O jornalismo hoje é, por excelência, um negócio digital. Está aberto, como a internet, 24 horas por dia, sete dias por semana. E é vendido em pacotes de mil – porque foi assim que se convencionou vender “páginas” de informação há mais de duas décadas quando se declinou o modelo das páginas físicas dos jornais e revistas em impressões digitais (que correspondem a uma vista de ecrã). Uma decisão que remonta a um tempo em que, de um lado (o tecnológico) todos iam ficar ricos com a internet, e do outro (o dos media) isso era uma coisa sem importância em que podiam ou não estar, ou a mandar para lá conteúdos sem grande preocupação.
E é assim que, ainda hoje, mais de 20 anos depois, com o muito que já se sabe sobre consumo digital, a informação continua a ter como principal modelo de financiamento, no que respeita à publicidade, tabelas de custos por pacotes de mil impressões.
Mil impressões podem custar um euro – o preço de um jornal – ou cinco euros. Dificilmente, à data de hoje, chegarão aos dez euros, mesmo para as marcas mais prestigiadas de informação.
O que significa que mil impressões num artigo valerão entre 1 euro e 10 euros. Vamos imaginar que temos um artigo com 50 mil impressões. Nesse caso teríamos um valor de 50 (se o preço for 1 euro por cada mil) a 500 euros (se o preço for 10 por cada mil).
Vamos ainda imaginar que se trata de um artigo que demorou dias ou semanas de investigação – o máximo possível de se obter com a publicidade seria então 500 euros, valor que nem o ordenado de um jornalista pagaria, quanto mais os custos de ter uma empresa jornalística.
Claro que também pode ser só um artigo sobre o tempo – toda a gente adora as notícias sobre o tempo, mesmo com aplicações no telemóvel e sites só de informação meteorológica.
Ou pode ser um copia-cola sobre uma qualquer aventura de uma celebridade.
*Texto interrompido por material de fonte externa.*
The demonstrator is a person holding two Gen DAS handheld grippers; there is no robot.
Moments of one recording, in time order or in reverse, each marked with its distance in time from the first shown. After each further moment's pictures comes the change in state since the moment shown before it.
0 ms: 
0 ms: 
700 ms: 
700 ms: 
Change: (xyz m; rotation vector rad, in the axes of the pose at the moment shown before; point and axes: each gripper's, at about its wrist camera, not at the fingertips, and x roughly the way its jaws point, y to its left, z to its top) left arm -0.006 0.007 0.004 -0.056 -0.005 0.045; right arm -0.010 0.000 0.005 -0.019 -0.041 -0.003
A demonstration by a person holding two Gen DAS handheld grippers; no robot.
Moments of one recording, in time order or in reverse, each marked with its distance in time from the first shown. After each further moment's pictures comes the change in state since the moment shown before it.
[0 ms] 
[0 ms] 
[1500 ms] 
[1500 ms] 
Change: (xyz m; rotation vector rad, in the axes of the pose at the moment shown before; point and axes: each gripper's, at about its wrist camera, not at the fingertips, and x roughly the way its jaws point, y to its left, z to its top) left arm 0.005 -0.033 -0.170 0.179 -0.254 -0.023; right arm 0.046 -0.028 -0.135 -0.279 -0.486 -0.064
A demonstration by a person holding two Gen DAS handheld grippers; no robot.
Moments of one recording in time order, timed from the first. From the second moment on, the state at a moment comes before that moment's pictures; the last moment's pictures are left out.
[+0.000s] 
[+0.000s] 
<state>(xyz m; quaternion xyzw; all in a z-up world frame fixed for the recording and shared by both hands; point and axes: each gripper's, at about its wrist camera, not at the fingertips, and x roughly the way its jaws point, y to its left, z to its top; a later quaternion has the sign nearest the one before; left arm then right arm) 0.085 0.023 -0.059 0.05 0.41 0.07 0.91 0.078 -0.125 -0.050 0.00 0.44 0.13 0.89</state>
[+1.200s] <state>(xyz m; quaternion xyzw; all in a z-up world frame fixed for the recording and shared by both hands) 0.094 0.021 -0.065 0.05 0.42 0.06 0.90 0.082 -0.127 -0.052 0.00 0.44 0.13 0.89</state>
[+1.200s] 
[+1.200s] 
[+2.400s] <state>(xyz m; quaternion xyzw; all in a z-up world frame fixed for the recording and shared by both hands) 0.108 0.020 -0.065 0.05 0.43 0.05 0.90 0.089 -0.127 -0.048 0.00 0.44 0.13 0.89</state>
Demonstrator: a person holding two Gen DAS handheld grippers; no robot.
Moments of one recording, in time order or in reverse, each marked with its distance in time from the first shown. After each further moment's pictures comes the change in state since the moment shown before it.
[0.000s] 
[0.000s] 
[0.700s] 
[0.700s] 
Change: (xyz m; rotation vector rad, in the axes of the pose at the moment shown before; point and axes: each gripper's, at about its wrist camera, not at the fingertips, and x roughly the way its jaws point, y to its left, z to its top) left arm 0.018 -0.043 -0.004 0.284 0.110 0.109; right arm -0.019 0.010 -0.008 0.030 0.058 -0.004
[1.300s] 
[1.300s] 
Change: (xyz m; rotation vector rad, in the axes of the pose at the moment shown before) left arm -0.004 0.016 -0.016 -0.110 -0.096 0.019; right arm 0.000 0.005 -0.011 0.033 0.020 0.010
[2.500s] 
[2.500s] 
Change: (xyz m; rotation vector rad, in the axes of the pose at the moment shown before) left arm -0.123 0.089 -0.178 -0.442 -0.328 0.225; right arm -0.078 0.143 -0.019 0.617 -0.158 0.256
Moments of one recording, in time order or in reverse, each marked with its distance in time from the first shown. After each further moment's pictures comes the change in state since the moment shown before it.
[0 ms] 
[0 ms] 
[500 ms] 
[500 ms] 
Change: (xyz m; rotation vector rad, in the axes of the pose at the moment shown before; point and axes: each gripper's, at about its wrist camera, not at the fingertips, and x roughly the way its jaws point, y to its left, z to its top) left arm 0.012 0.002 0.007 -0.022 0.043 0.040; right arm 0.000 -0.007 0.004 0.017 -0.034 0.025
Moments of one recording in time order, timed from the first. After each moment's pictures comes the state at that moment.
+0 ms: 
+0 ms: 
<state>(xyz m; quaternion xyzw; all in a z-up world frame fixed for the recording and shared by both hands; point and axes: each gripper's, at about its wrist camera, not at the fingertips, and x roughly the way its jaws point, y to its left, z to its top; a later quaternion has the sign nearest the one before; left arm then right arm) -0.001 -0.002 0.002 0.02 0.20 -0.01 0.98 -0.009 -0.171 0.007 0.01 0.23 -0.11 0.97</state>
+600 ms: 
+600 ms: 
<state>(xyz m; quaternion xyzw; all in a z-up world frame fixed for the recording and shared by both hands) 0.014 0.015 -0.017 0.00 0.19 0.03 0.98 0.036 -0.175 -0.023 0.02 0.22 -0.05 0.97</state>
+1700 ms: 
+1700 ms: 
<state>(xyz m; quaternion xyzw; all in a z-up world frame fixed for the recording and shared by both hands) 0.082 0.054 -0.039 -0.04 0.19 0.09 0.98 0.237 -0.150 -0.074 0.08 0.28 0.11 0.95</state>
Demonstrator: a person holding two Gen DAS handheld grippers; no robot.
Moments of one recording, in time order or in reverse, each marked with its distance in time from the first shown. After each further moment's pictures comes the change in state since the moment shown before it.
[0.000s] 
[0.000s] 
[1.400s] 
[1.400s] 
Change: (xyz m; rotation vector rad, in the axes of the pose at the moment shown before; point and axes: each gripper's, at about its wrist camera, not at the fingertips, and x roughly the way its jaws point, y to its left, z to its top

Porque se é verdade que nunca houve tanto conteúdo e tantas pessoas a ler conteúdo, também é verdade que nunca houve tanto ruído. E que entre um artigo de fundo sobre o financiamento aos partidos políticos e uma reportagem sobre o mais recente divórcio de Hollywood é bom que não haja grandes dúvidas sobre quem ganha.
E é assim que os jornalistas foram transformados em decoradores de montras, criadores de teasers publicitários e operários da publicação. Tudo em nome do clique, essa instituição pela qual se decide hoje a morte e a vida do jornalismo.
É por isso que o livro de Julia Cagé, “Salvar os media”, é importante. Como são importantes todas as discussões que se façam sobre como fazer melhor jornalismo, como colocar na mesma sala de redacção jornalistas, especialistas de análise de dados, developers, designers e gestores que acreditem que este não é um negócio como qualquer outro. E como é importante discutir como se vai financiar uma actividade que, se for vista como meramente lucrativa, nos custará no futuro infinitamente mais caro.
Outras sugestões:
Se há jornalistas que nos têm ajudado a perceber o que se passa no mundo, a Teresa de Sousa é uma delas. Numa semana em que a eleição do novo secretário-geral da ONU se transformou numa verdadeira novela das potências internacionais, este artigo ajuda-nos a perceber os bastidores.
Numa semana em que o primeiro debate entre os dois candidatos às eleições americanas marcou a agenda, a discussão sobre Hillary ser o “mal menor” também regressou. O Huffington Post arriscou nesta explicação sobre a razão pela qual as pessoas fazem de conta que não sabem por que não gostam dela, a candidata democrata.